米国では中南米出身者約5000万人が働き、祖国向けの仕送りは年間6兆円規模に達する。ところが、移民の大半は銀行口座を開設できない貧困層であり、送金専門業者に仕送り額の15%程度も手数料として泣く泣く支払わざるを得ない。窮状を見かねて立ち上がったのが、枋迫篤昌氏(とちさこ・あつまさ=元東京三菱銀行ワシントン事務所長)。長年、中南米諸国に駐在した元東銀マンは「恩返し」を果たそうと、2003年にワシントンでマイクロファイナンス・インターナショナル(MFIC)を起業。インターネットを活用する独自のソフトウエアを開発し、送金手数料を大幅に引き下げる「価格革命」を起こした。
今では米国から世界85カ国への送金体制を整え、金融危機下でも月間10万件の取り扱いを目指す勢い。昨年末、米有力経済誌フォーチュンとマサチューセッツ工科大学が貧困削減の技術振興を目的に創設した「レガタム・フォーチュン技術賞」の第1回受賞者に選ばれた。JBpressは一時帰国した枋迫MFIC社長にインタビューを行い、「革命第2幕」戦略や日本進出の可能性などを聞いた。
JBpress 国際送金の手数料を大幅に引き下げ、金融界で「価格革命」を起こした。革命の第2幕をどう描いているのか。

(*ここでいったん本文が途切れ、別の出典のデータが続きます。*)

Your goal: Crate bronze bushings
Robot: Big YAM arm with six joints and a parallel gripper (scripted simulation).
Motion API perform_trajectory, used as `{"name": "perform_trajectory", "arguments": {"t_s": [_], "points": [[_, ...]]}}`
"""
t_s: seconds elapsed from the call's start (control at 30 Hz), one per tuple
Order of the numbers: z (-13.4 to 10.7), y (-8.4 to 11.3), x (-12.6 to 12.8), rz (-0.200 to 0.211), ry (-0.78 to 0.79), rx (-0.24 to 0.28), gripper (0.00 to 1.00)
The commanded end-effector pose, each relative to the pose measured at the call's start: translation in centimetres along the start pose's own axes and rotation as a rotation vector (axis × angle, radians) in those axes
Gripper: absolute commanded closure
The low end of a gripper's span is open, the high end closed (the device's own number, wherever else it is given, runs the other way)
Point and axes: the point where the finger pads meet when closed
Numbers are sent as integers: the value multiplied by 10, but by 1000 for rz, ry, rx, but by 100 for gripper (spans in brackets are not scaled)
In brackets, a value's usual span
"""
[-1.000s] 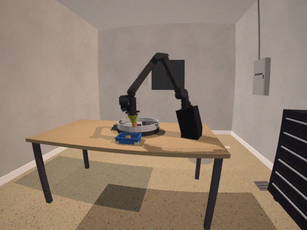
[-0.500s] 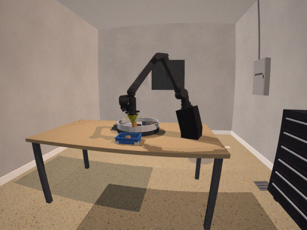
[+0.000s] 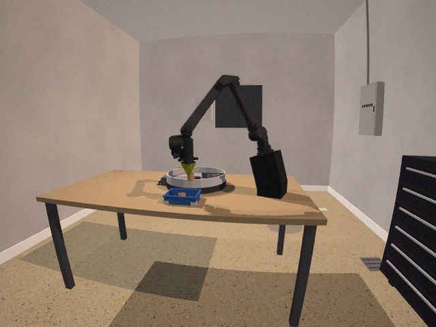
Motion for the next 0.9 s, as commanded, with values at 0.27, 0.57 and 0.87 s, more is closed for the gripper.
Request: {"name": "perform_trajectory", "arguments": {"t_s": [0.27, 0.57, 0.87], "points": [[10, 11, 27, 40, -3, -26, 100], [21, -37, 21, 42, -11, -30, 100], [20, -39, 34, 81, 2, -51, 100]]}}
Point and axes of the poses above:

枋迫氏 1つは、米流通業界のPOS(販売時点情報管理)ネットワークを活用すること。自前で店舗を開いて顧客を探す現行モデルに加え、利便性の高い既存のインフラで送金処理を追求する。2つ目は携帯電話のショート・メッセージ・システム(SMS)で、送金を受け付けるようにする。その次が、ウェブ上でのサービス提供になる。(パソコンを持つ移民であれば)既に銀行サービスを受けている人が多いから、そうなれば取引件数は爆発的に伸びるだろう。
既存の銀行は中間層以上、人口構成では上から4分の1までにしか、満足なサービスを提供できていない。その発想では、「金融イノベーション」とか色々言って商品開発をしようとしても、上の層を見た開発しかできない。そもそも、下へ行くためのノウハウがない。銀行が相手にしない顧客層に対し、テクノロジーを使って良いサービスを提供すれば、取り込みが可能になる。だから、私たちのビジネスでは、ボトムラインの基本インフラを押さえることが絶対に重要だ。
――MFICは金融危機の影響を受けていないのか。
枋迫氏 金融恐慌とかパニックとか言われる中、過剰流動性を抱えて何かに投資しないといけないマネーゲームのプレーヤーは、一旦おかしくなると全部止まってしまう。
一方、昨年9~10月の当社のビジネスは60パーセントも伸びた。必要なサービスであれば、どんなことが起きようとも、絶対に実需は落ちない。食料品や飲料水の購入を省けないのと同様、移民相手のファイナンスも生活に不可欠な基本的なサービスだ。逆にこういうパニックになると、送金手数料が1ドルでも安いものを皆が探し始める。ボトムラインのインフラで良いものさえ揃えれば、景気の良し悪しに関わらず、必ず需要は生じてくる。
――送金の扱い件数はどれぐらいか。
枋迫氏 昨年1月は月間1.2万件だったが、6月には4.5万件まで増え、現在は6.5万件に達した。10万件というターゲットをクリアできれば、次のステップへの弾みがつく。
――米国から何カ国に送金可能か。
枋迫氏 システム的に展開可能という意味では85カ国。作業中なのが20カ国ある。現在、アフリカ向けプロジェクトに注力しており、実現すれば48カ国約3000拠点が加わり、業界ネットワークとしては最大級に近くなる。
――送金手数料の体系は。
枋迫氏 基本的に全世界共通の値段にするから、米国からアフリカへ3000ドル送る場合でも手数料は20ドル。送金専門業者は(少額送金の場合)15%も手数料を取り、3000ドル送るには300ドル程度かかっているはずだ。